Let’s take a step back and look at its component parts. Blockchain is essentially a database. It’s a database that contains a list of transactions of things being exchanged from one place to another. And, most importantly, each transaction embeds a copy of the previous transactions in a way that it’s almost impossible to change a transaction after it’s happened because you’d have to change every single other transaction in the entire block. This chain of blocks gives blockchain its name.
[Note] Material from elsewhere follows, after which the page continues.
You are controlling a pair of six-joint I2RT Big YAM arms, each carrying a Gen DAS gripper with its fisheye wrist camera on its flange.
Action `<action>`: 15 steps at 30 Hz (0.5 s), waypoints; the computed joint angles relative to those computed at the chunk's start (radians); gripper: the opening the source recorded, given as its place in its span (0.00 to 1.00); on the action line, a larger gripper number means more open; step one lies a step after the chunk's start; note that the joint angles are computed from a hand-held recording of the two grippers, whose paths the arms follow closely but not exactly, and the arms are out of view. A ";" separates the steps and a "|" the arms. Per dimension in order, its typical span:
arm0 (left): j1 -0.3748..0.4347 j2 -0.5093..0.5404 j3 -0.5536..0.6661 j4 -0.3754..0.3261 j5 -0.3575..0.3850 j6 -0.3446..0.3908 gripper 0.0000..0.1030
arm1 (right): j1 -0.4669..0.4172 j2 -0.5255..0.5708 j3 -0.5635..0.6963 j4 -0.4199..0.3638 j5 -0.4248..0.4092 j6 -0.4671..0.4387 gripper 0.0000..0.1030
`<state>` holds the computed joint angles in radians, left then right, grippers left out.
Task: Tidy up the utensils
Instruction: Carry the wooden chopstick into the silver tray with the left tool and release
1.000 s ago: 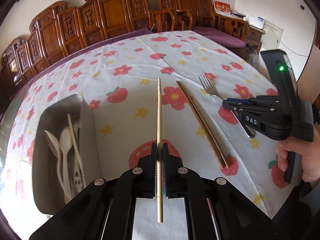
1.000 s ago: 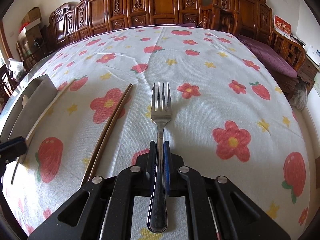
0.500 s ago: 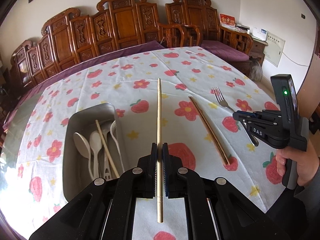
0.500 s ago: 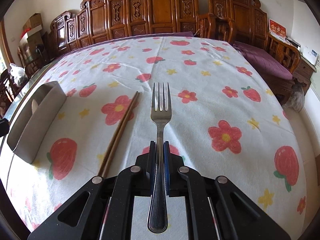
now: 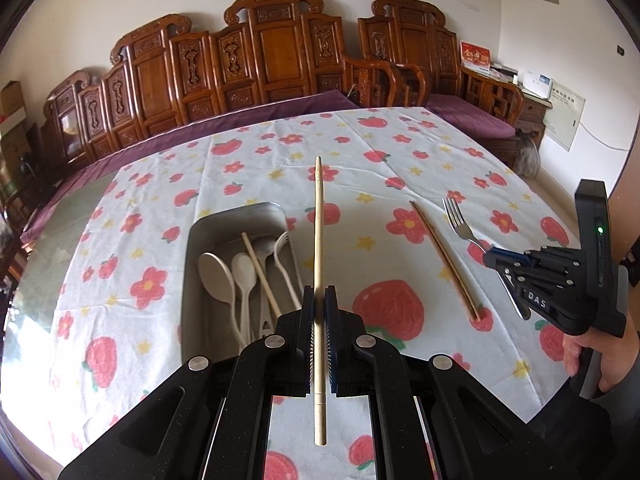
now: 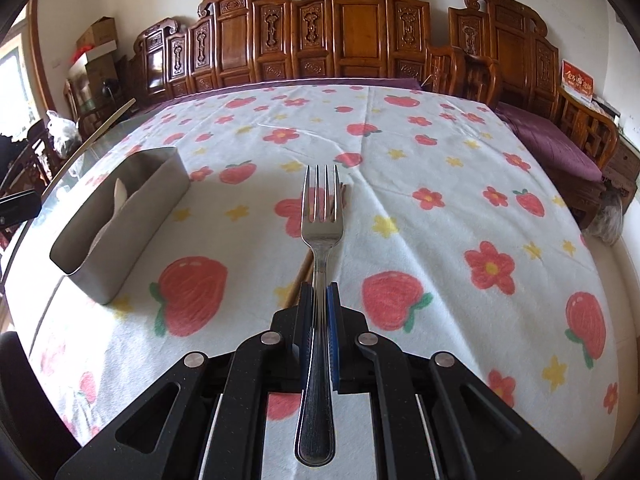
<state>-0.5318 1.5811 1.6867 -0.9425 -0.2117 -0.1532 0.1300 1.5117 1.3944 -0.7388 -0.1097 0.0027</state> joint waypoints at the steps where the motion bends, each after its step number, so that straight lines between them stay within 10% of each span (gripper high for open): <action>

Imagine a private blockchain where a company has five suppliers that all need to interact. If you create a private blockchain where the five suppliers and the company have access, each party can add data in a trusted way which is recorded indelibly for the future. This is great for audit control. It’s also great because you can build in intelligence – these are things called smart contracts – into the blockchain. So, for example, you could create a transaction which says “once a supplier has shipped this item, pay them” or perhaps “once DHL has confirmed delivery of the item, pay the vendor”.
Blockchain is showing a lot of promise, especially in the area of provenance. For example, IBM and Walmart partnered to track the provenance of their produce on a blockchain. They used a blockchain product called Hyperledger which has been developed by a consortium spearheaded by the Linux Foundation. For Walmart, this implementation decreased the amount of time to trace a bag of mangos from over 6 days to 2 seconds.
Although blockchain enables a high level of trust using public key cryptography, it is by no means completely secure; nothing is. In fact there are a number of ways you have to be very careful with blockchain technology. One is protecting your public-private key identity. The other is making sure there are no glitches in your smart contracts. But other than that, what it does secure is the quality of the data that is stored.
So there’s a lot of promise around the technology, but it’s still very early days.